Эта неоднородная группа людей, действующих в области финансов, розничной торговли или недвижимости, не обязательно объединяется в единый класс. Более того, между ними даже возможны серьезные трения. Тем не менее они обладают определенным единством интересов, и на этой основе неолиберализм признается ими как предпочтительная форма устройства общества (хотя в последнее время становятся очевидными и опасности, связанные с неолиберализмом). Некоторые организации, например Всемирный экономическим форум в Давосе, обеспечивают этим людям возможность обмениваться идеями и координировать свои действия с политическими лидерами. Эти люди обладают невероятным влиянием на международные дела и свободой действий, недоступной ни одному простому гражданину.
БУДУЩЕЕ СВОБОДЫ
История неолиберализции и формирования классовых различий, происходящих на фоне роста популярности идей Общества Мон-Пелерин в качестве основополагающих идей настоящего времени, становится особенно интересной, если сопоставить ее с контраргументами, которые выдвигал еще в 1944 году Карл Поланьи (незадолго до появления Общества Мон-Пелерин). Он указывал, что в неоднородном обществе само значение понятия «свобода» становится все более противоречивым и лживым; но одновременно именно оно побуждает людей к неким действиям. По его мнению, существует «хорошая» и «плохая» свобода. К последним он относил «свободу эксплуатации человека человеком, или свободу получать сверхдоходы, не предоставляя ничего взамен, свободу скрывать появляющиеся изобретения от общества, свободу извлекать прибыль из общественных беспорядков, заранее срежиссированных исключительно с целью личной выгоды». Поланьи продолжает: «Рыночная экономика, в условиях которой развились подобные свободы, дает возможность для развития чрезвычайно ценных свобод — свободы совести, свободы слова, свободы собраний и объединений, свободы выбора работы». Мы «высоко ценим существование этих свобод», но они в значительной степени являются «результатом той самой экономики, которая также порождает и плохие свободы»[36]. Поланьи так реагирует на эту двойственность — и эта реакция кажется странной при нынешнем господстве неолиберальной идеологии:
«Исчезновение рыночной экономики может стать началом эры невиданной свободы. С юридической и фактической точек зрения свобода может стать даже более широким и универсальным понятием, чем раньше. Законодательство и контроль могут обеспечить реальную свободу не только для немногих избранных, но для всех: Свобода перестанет быть особой привилегией, изначально запятнанной,— она станет неотъемлемым правом, распространяющимся за пределы политики, в область частных организаций, составляющих само общество. Исторически сложившиеся свободы и гражданские права будут объединены с новыми свободами, родившимися на основе появившегося свободного времени и лучшей защищенности, которые индустриальное общество готово обеспечить всем своим гражданам. Новое общество может позволить себе быть и свободным, и справедливым одновременно»[37].

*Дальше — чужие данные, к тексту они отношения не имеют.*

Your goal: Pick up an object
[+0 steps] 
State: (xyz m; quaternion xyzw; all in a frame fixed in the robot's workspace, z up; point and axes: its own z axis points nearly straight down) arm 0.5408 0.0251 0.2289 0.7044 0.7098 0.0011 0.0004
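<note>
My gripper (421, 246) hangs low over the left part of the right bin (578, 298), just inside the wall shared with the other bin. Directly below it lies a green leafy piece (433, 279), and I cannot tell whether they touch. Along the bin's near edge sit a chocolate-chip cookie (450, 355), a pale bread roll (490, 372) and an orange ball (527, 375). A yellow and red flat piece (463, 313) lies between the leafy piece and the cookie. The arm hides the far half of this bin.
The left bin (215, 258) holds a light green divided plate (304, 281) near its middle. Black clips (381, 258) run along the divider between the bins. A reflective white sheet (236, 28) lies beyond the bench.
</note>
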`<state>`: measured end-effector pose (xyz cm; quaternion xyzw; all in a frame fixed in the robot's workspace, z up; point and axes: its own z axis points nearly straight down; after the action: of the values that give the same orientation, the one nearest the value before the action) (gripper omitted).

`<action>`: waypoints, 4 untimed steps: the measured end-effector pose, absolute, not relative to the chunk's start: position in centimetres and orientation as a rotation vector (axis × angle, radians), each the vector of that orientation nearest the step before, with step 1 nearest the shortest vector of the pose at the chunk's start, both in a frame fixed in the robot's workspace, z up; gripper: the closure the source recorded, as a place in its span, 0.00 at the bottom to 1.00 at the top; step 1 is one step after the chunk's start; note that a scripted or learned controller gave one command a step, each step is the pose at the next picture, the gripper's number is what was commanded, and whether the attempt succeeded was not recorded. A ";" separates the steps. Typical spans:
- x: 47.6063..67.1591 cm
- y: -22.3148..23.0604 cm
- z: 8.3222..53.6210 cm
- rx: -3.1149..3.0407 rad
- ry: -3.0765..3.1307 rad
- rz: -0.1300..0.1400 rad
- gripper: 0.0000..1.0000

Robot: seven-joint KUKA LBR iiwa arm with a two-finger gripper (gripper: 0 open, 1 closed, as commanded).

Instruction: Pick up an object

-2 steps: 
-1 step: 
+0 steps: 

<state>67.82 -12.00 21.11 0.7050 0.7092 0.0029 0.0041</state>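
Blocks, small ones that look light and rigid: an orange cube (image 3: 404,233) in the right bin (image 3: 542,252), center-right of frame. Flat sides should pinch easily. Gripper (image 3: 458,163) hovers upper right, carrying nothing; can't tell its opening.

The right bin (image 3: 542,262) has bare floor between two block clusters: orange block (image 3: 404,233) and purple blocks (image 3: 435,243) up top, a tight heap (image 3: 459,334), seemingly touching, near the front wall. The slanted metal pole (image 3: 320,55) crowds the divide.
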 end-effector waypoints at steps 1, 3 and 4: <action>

К сожалению, пишет дальше Поланьи, на пути к такому будущему стоит «моральное препятствие» либерального утопизма (в качестве примера он многократно цитирует Хайека):
«Планирование и контроль подвергаются критике как препятствующие установлению свободы. Свобода предпринимательства и частной собственности объявлены основополагающими условиями свободы. Считается, что ни одно общество, построенное на других принципах, не заслуживает называться свободным. Свобода, обеспеченная законами, объявлена несвободой. Правосудие, свобода и благополучие, обеспеченные такой свободой, часто признаются лишь замаскированным рабством»[38].